IBC-Br, prévia do PIB, sobe 0,6% em junho, acima do esperado
PIB. Foto: Pixabay

O Banco Central (BC) informou nesta quarta-feira (15), que seu Índice de Atividade (IBC-Br), considerado como a prévia do Produto Interno Bruto (PIB) subiu 0,60% em julho ante junho, na série já livre de influências sazonais.

O dado do IBC-Br ficou acima da expectativa da pesquisa da Reuters que apontava para uma ata de 0,4%. Na comparação com o mesmo período em 2020, a prévia do PIB apresentou crescimento de 5,53% e, no acumulado em 12 meses, teve ganho de 3,26%.

De junho para julho, o índice de atividade calculado pelo BC passou de 139,68 pontos para 140,52 pontos na série dessazonalizada. Este é o maior patamar desde fevereiro deste ano (140,98 pontos).

Os efeitos negativos da pandemia de covid-19 foram sentidos principalmente no primeiro semestre do ano passado.
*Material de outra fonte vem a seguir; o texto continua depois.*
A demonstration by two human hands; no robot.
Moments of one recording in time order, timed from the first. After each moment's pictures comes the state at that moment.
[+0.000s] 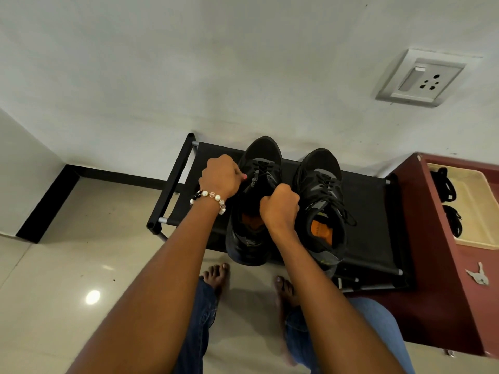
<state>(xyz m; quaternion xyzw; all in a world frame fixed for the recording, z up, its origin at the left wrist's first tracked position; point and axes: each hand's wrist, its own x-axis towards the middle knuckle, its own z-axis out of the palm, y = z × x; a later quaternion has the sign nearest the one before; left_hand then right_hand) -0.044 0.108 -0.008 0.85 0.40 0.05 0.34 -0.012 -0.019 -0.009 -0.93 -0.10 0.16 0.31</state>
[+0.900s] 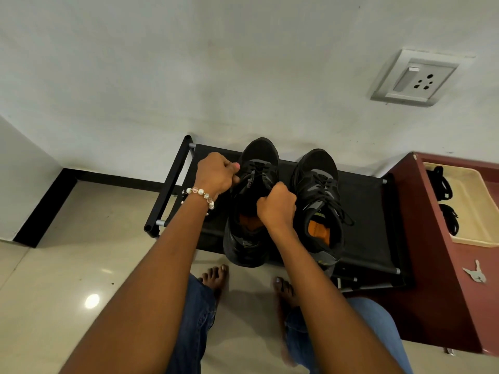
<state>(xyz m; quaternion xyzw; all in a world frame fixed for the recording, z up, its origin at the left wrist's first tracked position) -0.045 0.112 0.005 0.77 0.41 0.08 0.48 -0.008 -0.018 -0.003 -0.92 -0.10 0.20 0.33</state>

Após este período, o IBC-Br passou a reagir, até que a segunda onda provocasse, no início de 2021, novos fechamentos de empresas. Com isso, o indicador passou a oscilar. Em março, a atividade econômica recuou, mas em abril houve avanço. Maio registrou novo recuo e, em junho e julho, o indicador voltou a subir.
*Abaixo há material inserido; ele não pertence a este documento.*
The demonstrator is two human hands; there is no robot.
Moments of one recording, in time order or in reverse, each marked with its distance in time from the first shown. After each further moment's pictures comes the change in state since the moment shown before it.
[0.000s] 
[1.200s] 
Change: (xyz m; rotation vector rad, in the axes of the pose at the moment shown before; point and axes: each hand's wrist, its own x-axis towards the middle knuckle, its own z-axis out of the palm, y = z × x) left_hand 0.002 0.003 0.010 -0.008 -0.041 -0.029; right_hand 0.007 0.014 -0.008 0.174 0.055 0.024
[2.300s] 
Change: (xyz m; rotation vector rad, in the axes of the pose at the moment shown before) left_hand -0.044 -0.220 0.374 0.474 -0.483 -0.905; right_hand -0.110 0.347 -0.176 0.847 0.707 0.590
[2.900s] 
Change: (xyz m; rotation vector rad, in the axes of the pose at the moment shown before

Conhecido como uma espécie de “prévia do BC para o PIB“, o IBC-Br serve mais precisamente como parâmetro para avaliar o ritmo da economia brasileira ao longo dos meses.
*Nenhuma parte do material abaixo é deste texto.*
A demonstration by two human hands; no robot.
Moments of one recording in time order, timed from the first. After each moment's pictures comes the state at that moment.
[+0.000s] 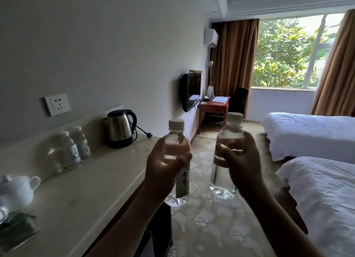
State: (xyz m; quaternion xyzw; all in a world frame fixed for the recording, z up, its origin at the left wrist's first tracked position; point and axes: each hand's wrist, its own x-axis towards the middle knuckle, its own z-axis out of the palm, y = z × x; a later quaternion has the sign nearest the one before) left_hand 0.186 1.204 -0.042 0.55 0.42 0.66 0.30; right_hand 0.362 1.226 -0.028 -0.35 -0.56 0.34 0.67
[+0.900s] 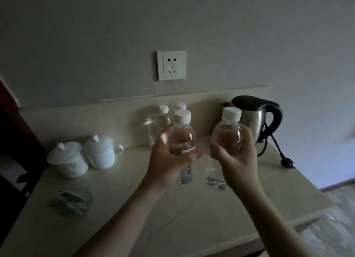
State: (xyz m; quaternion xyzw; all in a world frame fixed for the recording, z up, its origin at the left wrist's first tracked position) left_hand -0.087 1.424 -0.111 0.27 0.62 0.73 0.08; right_hand 0.000 1.562 -0.110 -0.11 -0.70 0.58 0.40
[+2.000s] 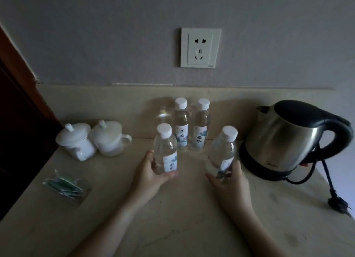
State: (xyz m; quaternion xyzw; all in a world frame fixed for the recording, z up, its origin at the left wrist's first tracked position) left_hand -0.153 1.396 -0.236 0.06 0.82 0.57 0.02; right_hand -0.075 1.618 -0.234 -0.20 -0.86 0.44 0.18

No Relatório de Mercado Focus divulgado pelo BC na última segunda-feira, dia 13, a projeção é de alta de 5,04% para o PIB em 2021. A previsão é menor do que a da semana passada, quando o crescimento previsto era de 5,15%. Há quatro semanas, era indicado um crescimento de 5,28% em 2021. O Focus reúne as estimativas dos economistas do mercado financeiro.

BC revisa IBC-Br de junho 

O Banco Central revisou nesta quarta-feira dados de seu IBC-Br na margem, na série com ajuste. O IBC-Br de junho foi de alta de 1,14% para 0,92%, enquanto o índice de maio passou de queda de 0,55% para crescimento de 0,60%.

No caso de abril, o índice foi de variação positiva de 0,90% para alta de 0,55%.

O IBC-Br de março passou de retração de 1,98% para declínio de 1,77% e o de fevereiro foi de expansão de 1,67% para 1,63%. Em relação a janeiro, o BC alterou o indicador de elevação de 0,66% para 0,51%.